В детстве он приходил в Сашину комнату, зажигал свет, будил Сашу, переворачивал на правый бок – спать на левом боку вредно, с детства надо приучаться спать правильно. Перебирал на столе Сашины книги и тетради, складывал их аккуратной стопкой, всему должно быть свое место. И все надо готовить с вечера, утром человек торопится на работу, и ко всему этому тоже надо приучаться с детства. Саша хотел спать, чтобы не затягивать отцовского пребывания в комнате, он не возражал, да и возражать было бесполезно: отец плохо слышал, переспрашивал, раздражался, был уверен, что Саша нарочно говорит тихо.

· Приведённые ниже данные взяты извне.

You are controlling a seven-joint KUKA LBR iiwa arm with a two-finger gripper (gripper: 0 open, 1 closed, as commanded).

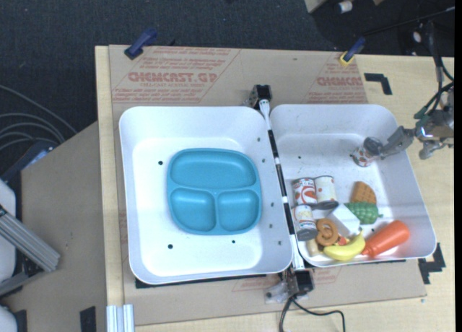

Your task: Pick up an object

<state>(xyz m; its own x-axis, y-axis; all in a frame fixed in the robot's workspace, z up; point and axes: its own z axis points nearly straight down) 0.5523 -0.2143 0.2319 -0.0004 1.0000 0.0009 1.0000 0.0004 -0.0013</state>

Порядок, порядок, порядок! Он соблюдал его сам и требовал того же от других – дома, на улице, на службе, негодующий, раздраженный и агрессивный педант. «Борьба с потерями на производстве» – была главной темой его рационализаторской и изобретательской деятельности. Залог успешного производства (он был технолог-пищевик) – чистота. Она же, чистота, залог здоровья физического, здоровья нравственного, залог порядочности и долголетия. Неряха не может быть порядочным человеком! Порядок, чистота, гигиена! Фрукты, как и овощи, надо мыть в нескольких водах, затем очищать от кожуры, хотя в ней и есть полезные питательные вещества. Кожуру с яблока он снимал медленно, тонким-тонким слоем, ел тоже медленно, сосредоточенно, тщательно пережевывал пищу, съедал все до крошки и маленького Сашу заставлял все съедать до крошки. Ничто не должно пропадать, ничего не должно оставаться на тарелке!

Одежду и обувь он носил десятилетиями. Каждую ночь выставлял ботинки на подоконник, чтобы проветривались, а до этого чистил их в коридоре, коридор узкий, отец со своими ботинками, щетками, коробками с ваксой, с расстеленной на полу газетой всем мешал, понимал это и заранее готовился к отпору. Никто его не задевал, не хотели с ним связываться. Зато он сам не оставлял незамеченным малейший непорядок. Громко, на всю квартиру возмущался тем, что не погасили свет в уборной или неплотно закрыли кран в ванной, все затихали в своих комнатах, наконец кто-нибудь терял терпение, выскакивал в коридор, требовал назвать, кого именно он имеет в виду, возникала перепалка со взаимными попреками и обвинениями. Этот воинствующий педантизм, нелепый и невыносимый в домашнем обиходе, был обратной стороной его уважения к труду. Он был хороший работник, высококвалифицированный специалист, любил свое дело, обладал удивительной работоспособностью, но с начальством не ладил, с сослуживцами конфликтовал – все бездельники, лодыри, негодяи! Ничто, кроме работы, изобретений и рационализаторских предложений, его не интересовало, ни о чем другом он не говорил. Саша жалел его, искал контакта и не находил – общение с отцом было невыносимо. Рассказывая о своих служебных неприятностях, он требовал, чтобы Саша разделял ненависть к его врагам. Сашина голова пухла от бесчисленных, неизвестных ему имен и фамилий, он спрашивал «кто это такой?», отец сердился: «Ведь я тебе о нем рассказывал еще в прошлом году, но дела отца тебя не интересуют!»

Он давал Саше для литературной обработки свои статьи, хотя техническая терминология пищевой промышленности была Саше незнакома. Вместо того чтобы объяснить, отец брюзжал: «Неужели трудно запомнить такие элементарные вещи». Саша уклонялся от чтения его работ, это вызывало между ними еще большую отчужденность.